**Exercise directions**
Output all of the entries exactly as written.

**Stored items**
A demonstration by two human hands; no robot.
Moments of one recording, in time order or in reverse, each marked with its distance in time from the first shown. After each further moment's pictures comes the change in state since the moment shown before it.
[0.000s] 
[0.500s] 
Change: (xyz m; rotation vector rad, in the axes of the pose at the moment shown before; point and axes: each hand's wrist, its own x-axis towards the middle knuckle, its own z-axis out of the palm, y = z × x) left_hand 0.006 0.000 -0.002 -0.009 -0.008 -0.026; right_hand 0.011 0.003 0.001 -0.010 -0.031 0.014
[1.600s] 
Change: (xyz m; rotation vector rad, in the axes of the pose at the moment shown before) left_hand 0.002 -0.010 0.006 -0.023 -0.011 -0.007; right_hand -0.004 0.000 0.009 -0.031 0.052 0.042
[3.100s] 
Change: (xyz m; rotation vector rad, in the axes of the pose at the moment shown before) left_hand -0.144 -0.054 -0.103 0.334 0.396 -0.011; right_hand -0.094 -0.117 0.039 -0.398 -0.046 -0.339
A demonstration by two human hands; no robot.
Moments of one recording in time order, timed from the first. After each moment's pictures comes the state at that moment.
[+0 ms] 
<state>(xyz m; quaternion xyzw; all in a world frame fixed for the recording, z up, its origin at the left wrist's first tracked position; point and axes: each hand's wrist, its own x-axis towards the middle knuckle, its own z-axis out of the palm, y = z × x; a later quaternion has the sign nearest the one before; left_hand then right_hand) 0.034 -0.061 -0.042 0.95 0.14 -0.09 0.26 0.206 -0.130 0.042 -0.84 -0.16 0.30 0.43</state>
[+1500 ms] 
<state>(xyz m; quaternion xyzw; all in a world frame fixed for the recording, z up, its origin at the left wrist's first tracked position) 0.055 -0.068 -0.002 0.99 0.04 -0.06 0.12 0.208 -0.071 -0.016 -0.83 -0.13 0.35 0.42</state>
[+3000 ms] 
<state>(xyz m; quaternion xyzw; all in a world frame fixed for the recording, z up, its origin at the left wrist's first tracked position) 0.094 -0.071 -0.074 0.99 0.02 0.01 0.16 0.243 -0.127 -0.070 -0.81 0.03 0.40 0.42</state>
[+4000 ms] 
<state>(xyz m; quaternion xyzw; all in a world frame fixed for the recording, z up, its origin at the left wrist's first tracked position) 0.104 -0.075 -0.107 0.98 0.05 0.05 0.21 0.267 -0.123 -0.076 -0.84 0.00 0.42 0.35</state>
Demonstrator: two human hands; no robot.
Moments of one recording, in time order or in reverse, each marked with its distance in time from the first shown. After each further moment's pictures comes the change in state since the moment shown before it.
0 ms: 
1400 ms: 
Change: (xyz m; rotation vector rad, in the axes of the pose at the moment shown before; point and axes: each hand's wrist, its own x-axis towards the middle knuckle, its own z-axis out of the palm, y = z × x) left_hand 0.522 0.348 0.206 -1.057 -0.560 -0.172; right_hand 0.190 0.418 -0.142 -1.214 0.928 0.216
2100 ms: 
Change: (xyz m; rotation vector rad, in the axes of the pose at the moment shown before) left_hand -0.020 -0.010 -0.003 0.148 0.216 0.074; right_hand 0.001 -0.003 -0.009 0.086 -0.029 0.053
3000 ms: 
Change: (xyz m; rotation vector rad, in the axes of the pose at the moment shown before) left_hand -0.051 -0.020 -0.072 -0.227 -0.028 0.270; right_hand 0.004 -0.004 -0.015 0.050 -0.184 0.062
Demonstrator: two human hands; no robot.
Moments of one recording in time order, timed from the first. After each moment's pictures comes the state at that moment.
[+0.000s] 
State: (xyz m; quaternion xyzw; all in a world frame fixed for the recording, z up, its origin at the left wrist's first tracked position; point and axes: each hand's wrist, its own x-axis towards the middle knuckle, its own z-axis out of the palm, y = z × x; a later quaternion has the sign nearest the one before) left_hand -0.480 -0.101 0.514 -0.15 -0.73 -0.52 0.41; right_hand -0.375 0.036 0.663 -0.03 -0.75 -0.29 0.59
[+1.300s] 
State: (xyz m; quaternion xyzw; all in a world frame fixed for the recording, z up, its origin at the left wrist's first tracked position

**Output for this task**
A demonstration by two human hands; no robot.
Moments of one recording, in time order or in reverse, each marked with its distance in time from the first shown. After each further moment's pictures comes the change in state since the moment shown before it.
[0.000s] 
[0.500s] 
Change: (xyz m; rotation vector rad, in the axes of the pose at the moment shown before; point and axes: each hand's wrist, its own x-axis towards the middle knuckle, its own z-axis out of the palm, y = z × x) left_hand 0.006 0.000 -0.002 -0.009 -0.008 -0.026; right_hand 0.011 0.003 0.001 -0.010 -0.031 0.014
[1.600s] 
Change: (xyz m; rotation vector rad, in the axes of the pose at the moment shown before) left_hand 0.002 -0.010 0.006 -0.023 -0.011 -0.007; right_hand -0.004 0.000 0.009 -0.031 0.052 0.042
[3.100s] 
Change: (xyz m; rotation vector rad, in the axes of the pose at the moment shown before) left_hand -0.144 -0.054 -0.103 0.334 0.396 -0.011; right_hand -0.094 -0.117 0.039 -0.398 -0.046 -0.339
A demonstration by two human hands; no robot.
Moments of one recording in time order, timed from the first. After each moment's pictures comes the state at that moment.
[+0 ms] 
<state>(xyz m; quaternion xyzw; all in a world frame fixed for the recording, z up, its origin at the left wrist's first tracked position; point and axes: each hand's wrist, its own x-axis towards the middle knuckle, its own z-axis out of the palm, y = z × x; a later quaternion has the sign nearest the one before; left_hand then right_hand) 0.034 -0.061 -0.042 0.95 0.14 -0.09 0.26 0.206 -0.130 0.042 -0.84 -0.16 0.30 0.43</state>
[+1500 ms] 
<state>(xyz m; quaternion xyzw; all in a world frame fixed for the recording, z up, its origin at the left wrist's first tracked position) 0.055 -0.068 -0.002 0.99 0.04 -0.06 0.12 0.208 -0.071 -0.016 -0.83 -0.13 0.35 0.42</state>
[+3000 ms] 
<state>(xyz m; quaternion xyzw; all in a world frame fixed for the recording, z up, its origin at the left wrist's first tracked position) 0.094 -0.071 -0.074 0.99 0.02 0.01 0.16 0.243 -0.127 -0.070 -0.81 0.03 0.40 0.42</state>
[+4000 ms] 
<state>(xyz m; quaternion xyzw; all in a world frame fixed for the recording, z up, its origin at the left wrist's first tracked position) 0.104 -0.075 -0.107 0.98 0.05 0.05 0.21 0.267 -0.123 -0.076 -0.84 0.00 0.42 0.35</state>
Demonstrator: two human hands; no robot.
Moments of one recording, in time order or in reverse, each marked with its distance in time from the first shown. After each further moment's pictures comes the change in state since the moment shown before it.
0 ms: 
1400 ms: 
Change: (xyz m; rotation vector rad, in the axes of the pose at the moment shown before; point and axes: each hand's wrist, its own x-axis towards the middle knuckle, its own z-axis out of the palm, y = z × x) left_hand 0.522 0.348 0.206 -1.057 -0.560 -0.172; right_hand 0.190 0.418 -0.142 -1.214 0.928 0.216
2100 ms: 
Change: (xyz m; rotation vector rad, in the axes of the pose at the moment shown before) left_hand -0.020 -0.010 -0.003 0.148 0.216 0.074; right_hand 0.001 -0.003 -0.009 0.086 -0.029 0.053
3000 ms: 
Change: (xyz m; rotation vector rad, in the axes of the pose at the moment shown before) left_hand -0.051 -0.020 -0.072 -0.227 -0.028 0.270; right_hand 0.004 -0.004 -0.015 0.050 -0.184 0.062
Demonstrator: two human hands; no robot.
Moments of one recording in time order, timed from the first. After each moment's pictures comes the state at that moment.
[+0.000s] 
State: (xyz m; quaternion xyzw; all in a world frame fixed for the recording, z up, its origin at the left wrist's first tracked position; point and axes: each hand's wrist, its own x-axis towards the middle knuckle, its own z-axis out of the palm, y = z × x; a later quaternion has the sign nearest the one before) left_hand -0.480 -0.101 0.514 -0.15 -0.73 -0.52 0.41; right_hand -0.375 0.036 0.663 -0.03 -0.75 -0.29 0.59
[+1.300s] 
State: (xyz m; quaternion xyzw; all in a world frame fixed for the recording, z up, its origin at the left wrist's first tracked position

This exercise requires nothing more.